● **Requirement**
Give every line of the material back exactly, images removed.
Start of Exercise data
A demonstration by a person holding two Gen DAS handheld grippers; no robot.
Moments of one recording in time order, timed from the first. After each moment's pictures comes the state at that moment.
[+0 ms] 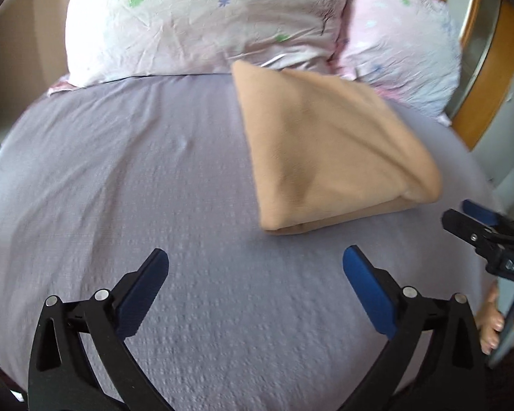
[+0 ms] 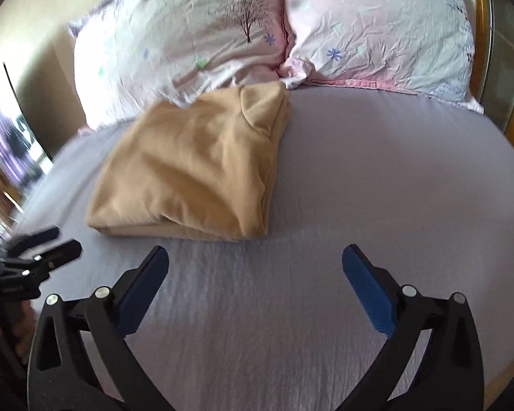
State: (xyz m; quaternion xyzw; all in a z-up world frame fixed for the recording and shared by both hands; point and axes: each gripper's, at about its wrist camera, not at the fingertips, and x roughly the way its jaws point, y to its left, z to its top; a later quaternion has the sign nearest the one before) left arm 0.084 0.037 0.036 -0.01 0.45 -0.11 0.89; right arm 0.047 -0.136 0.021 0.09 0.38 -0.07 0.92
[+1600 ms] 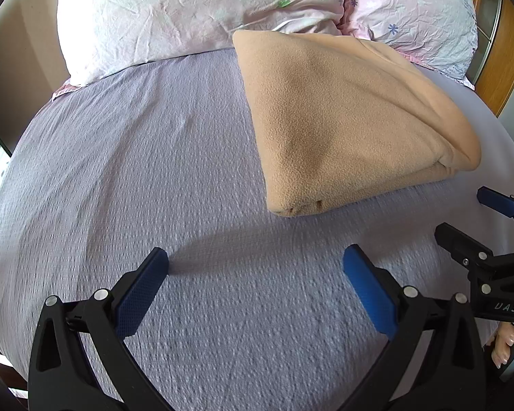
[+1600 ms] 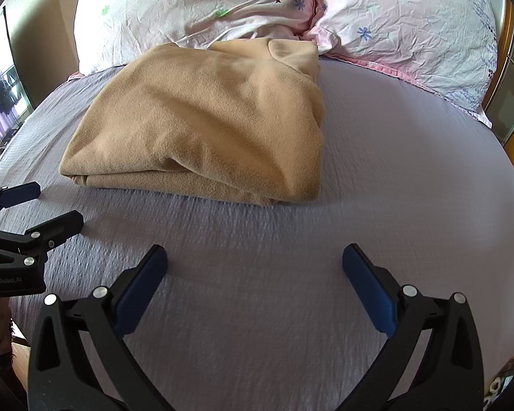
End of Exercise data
● **Solution for this problem**
A demonstration by a person holding two Gen DAS handheld grippers; no robot.
Moments of one recording in time order, timed from the first. After each moment's pictures comes the state at that moment.
[+0 ms] 
[+0 ms] 
State: (xyz m; quaternion xyzw; all in a z-up world frame fixed for the recording and shared by both hands; point and axes: each gripper's, at about its wrist camera, not at the fingertips, and x roughly the way its jaws point, y to its left, z to its top; a later quaternion has the sign nearest the one before) left arm 0.084 0.037 0.036 -0.01 0.45 -0.11 0.89; right arm 0.047 -0.136 0.021 0.09 0.38 -0.07 0.92
[+1600 ms] 
[+1600 ms] 

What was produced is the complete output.